PROBLEM TO WORK ON >> Repeat the listing below in full, exactly as it stands.

RECORDS FOR THE EXERCISE >>
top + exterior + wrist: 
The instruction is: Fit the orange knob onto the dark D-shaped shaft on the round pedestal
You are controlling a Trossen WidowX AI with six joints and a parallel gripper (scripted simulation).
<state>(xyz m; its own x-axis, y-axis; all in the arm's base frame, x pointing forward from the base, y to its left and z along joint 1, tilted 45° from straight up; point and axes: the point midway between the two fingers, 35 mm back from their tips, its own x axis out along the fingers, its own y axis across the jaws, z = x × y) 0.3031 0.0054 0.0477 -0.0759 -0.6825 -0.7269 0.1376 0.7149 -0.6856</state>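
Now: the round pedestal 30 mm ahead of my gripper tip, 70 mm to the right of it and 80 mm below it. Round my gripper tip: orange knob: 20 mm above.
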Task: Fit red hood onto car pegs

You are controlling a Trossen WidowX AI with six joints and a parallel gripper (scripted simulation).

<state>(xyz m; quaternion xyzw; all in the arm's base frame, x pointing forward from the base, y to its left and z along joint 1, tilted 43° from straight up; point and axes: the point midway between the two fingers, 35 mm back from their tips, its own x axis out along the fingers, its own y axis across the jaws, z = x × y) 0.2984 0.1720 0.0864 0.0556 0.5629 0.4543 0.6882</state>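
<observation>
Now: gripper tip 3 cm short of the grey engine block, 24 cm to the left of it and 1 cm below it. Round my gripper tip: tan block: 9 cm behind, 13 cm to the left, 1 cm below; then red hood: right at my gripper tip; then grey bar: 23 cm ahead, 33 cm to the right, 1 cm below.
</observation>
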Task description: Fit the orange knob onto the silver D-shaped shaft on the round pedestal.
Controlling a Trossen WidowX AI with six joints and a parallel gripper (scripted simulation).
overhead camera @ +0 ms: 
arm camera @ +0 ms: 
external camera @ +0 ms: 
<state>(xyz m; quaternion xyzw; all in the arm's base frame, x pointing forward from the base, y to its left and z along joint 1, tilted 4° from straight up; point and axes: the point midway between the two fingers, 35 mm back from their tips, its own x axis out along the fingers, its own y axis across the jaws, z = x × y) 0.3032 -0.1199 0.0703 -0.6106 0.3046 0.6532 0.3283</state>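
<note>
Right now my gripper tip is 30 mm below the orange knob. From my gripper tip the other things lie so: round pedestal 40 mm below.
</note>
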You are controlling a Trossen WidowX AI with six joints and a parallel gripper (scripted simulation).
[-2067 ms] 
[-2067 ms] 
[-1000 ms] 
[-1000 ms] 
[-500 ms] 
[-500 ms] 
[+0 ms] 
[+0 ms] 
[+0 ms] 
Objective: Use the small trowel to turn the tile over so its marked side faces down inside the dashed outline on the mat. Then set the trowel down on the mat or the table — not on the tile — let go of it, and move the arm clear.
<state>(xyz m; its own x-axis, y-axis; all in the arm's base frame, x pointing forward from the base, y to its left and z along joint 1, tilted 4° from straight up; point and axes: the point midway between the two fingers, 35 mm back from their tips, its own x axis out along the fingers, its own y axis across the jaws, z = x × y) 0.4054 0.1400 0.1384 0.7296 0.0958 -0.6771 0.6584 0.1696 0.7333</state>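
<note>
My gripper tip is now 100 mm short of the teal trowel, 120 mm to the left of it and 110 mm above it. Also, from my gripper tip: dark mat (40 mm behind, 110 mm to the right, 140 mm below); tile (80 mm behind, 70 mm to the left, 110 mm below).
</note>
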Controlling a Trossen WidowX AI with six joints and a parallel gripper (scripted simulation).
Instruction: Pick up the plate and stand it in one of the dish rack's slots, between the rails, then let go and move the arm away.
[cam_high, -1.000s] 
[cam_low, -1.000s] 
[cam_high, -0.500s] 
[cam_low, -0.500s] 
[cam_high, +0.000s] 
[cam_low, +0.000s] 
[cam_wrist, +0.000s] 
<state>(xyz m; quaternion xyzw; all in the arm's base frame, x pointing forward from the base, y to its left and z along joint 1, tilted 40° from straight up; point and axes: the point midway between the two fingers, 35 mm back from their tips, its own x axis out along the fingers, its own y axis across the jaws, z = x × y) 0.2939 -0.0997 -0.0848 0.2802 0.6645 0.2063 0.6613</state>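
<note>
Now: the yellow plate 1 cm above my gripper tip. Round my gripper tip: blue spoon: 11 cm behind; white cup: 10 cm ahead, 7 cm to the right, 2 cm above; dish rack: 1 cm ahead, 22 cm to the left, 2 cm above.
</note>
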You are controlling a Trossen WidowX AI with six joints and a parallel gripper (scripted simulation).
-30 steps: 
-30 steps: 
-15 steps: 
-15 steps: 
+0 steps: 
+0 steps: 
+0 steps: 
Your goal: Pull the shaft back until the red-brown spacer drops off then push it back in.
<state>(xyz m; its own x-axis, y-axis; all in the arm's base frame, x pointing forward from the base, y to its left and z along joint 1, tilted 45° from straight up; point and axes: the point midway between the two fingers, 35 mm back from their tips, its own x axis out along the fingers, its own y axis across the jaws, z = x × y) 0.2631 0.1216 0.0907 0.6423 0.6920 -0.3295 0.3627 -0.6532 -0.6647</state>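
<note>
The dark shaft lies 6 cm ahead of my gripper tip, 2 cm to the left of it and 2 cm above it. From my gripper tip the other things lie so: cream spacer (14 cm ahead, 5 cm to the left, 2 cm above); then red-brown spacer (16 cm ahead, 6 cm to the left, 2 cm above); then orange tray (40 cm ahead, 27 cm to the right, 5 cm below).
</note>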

EXERCISE RESPONSE >>
top + exterior + wrist: 
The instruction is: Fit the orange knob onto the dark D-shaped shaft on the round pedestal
You are controlling a Trossen WidowX AI with six joints and a parallel gripper (scripted simulation).
<state>(xyz m; its own x-axis, y-axis; all in the arm's base frame, x pointing forward from the base, y to its left and z along joint 1, tilted 45° from straight up; point and axes: the point midway between the two fingers, 35 mm back from their tips, its own x axis out along the fingers, its own y axis across the jaws, z = x × y) 0.3031 0.0054 0.0477 -0.0759 -0.6825 -0.7269 0.1376 0.7149 -0.6856</state>
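Now: the round pedestal 30 mm ahead of my gripper tip, 70 mm to the right of it and 80 mm below it. Round my gripper tip: orange knob: 20 mm above.
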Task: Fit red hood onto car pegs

You are controlling a Trossen WidowX AI with six joints and a parallel gripper (scripted simulation).

<state>(xyz m; quaternion xyzw; all in the arm's base frame, x pointing forward from the base, y to its left and z along joint 1, tilted 43° from straight up; point and axes: the point midway between the two fingers, 35 mm back from their tips, its own x axis out along the fingers, its own y axis across the jaws, z = x × y) 0.2984 0.1720 0.0864 0.0556 0.5629 0.4543 0.6882</state>
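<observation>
Now: gripper tip 3 cm short of the grey engine block, 24 cm to the left of it and 1 cm below it. Round my gripper tip: tan block: 9 cm behind, 13 cm to the left, 1 cm below; then red hood: right at my gripper tip; then grey bar: 23 cm ahead, 33 cm to the right, 1 cm below.
</observation>
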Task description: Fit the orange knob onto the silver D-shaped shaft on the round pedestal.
Controlling a Trossen WidowX AI with six joints and a parallel gripper (scripted simulation).
overhead camera @ +0 ms: 
arm camera @ +0 ms: 
external camera @ +0 ms: 
<state>(xyz m; quaternion xyzw; all in the arm's base frame, x pointing forward from the base, y to its left and z along joint 1, tilted 4° from straight up; point and axes: the point midway between the two fingers, 35 mm back from their tips, its own x axis out along the fingers, its own y axis across the jaws, z = x × y) 0.3032 -0.1199 0.0703 -0.6106 0.3046 0.6532 0.3283</state>
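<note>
Right now my gripper tip is 30 mm below the orange knob. From my gripper tip the other things lie so: round pedestal 40 mm below.
</note>
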You are controlling a Trossen WidowX AI with six joints and a parallel gripper (scripted simulation).
[-2067 ms] 
[-2067 ms] 
[-1000 ms] 
[-1000 ms] 
[-500 ms] 
[-500 ms] 
[+0 ms] 
[+0 ms] 
[+0 ms] 
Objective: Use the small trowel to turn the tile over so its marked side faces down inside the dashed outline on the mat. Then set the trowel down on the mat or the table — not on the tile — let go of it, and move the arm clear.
<state>(xyz m; its own x-axis, y-axis; all in the arm's base frame, x pointing forward from the base, y to its left and z along joint 1, tilted 4° from straight up; point and axes: the point midway between the two fingers, 35 mm back from their tips, its own x axis out along the fingers, its own y axis across the jaws, z = x × y) 0.4054 0.1400 0.1384 0.7296 0.0958 -0.6771 0.6584 0.1696 0.7333</state>
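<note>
My gripper tip is now 100 mm short of the teal trowel, 120 mm to the left of it and 110 mm above it. Also, from my gripper tip: dark mat (40 mm behind, 110 mm to the right, 140 mm below); tile (80 mm behind, 70 mm to the left, 110 mm below).
</note>
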Controlling a Trossen WidowX AI with six joints and a parallel gripper (scripted simulation).
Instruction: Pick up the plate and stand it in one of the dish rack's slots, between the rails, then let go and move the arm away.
[cam_high, -1.000s] 
[cam_low, -1.000s] 
[cam_high, -0.500s] 
[cam_low, -0.500s] 
[cam_high, +0.000s] 
[cam_low, +0.000s] 
[cam_wrist, +0.000s] 
<state>(xyz m; quaternion xyzw; all in the arm's base frame, x pointing forward from the base, y to its left and z along joint 1, tilted 40° from straight up; point and axes: the point midway between the two fingers, 35 mm back from their tips, its own x axis out along the fingers, its own y axis across the jaws, z = x × y) 0.2939 -0.0997 -0.0848 0.2802 0.6645 0.2063 0.6613</state>
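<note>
Now: the yellow plate 1 cm above my gripper tip. Round my gripper tip: blue spoon: 11 cm behind; white cup: 10 cm ahead, 7 cm to the right, 2 cm above; dish rack: 1 cm ahead, 22 cm to the left, 2 cm above.
</note>
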You are controlling a Trossen WidowX AI with six joints and a parallel gripper (scripted simulation).
-30 steps: 
-30 steps: 
-15 steps: 
-15 steps: 
+0 steps: 
+0 steps: 
+0 steps: 
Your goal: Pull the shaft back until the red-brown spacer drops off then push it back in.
<state>(xyz m; its own x-axis, y-axis; all in the arm's base frame, x pointing forward from the base, y to its left and z along joint 1, tilted 45° from straight up; point and axes: the point midway between the two fingers, 35 mm back from their tips, its own x axis out along the fingers, its own y axis across the jaws, z = x × y) 0.2631 0.1216 0.0907 0.6423 0.6920 -0.3295 0.3627 -0.6532 -0.6647</state>
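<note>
The dark shaft lies 6 cm ahead of my gripper tip, 2 cm to the left of it and 2 cm above it. From my gripper tip the other things lie so: cream spacer (14 cm ahead, 5 cm to the left, 2 cm above); then red-brown spacer (16 cm ahead, 6 cm to the left, 2 cm above); then orange tray (40 cm ahead, 27 cm to the right, 5 cm below).
</note>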

This exercise has nothing more to it.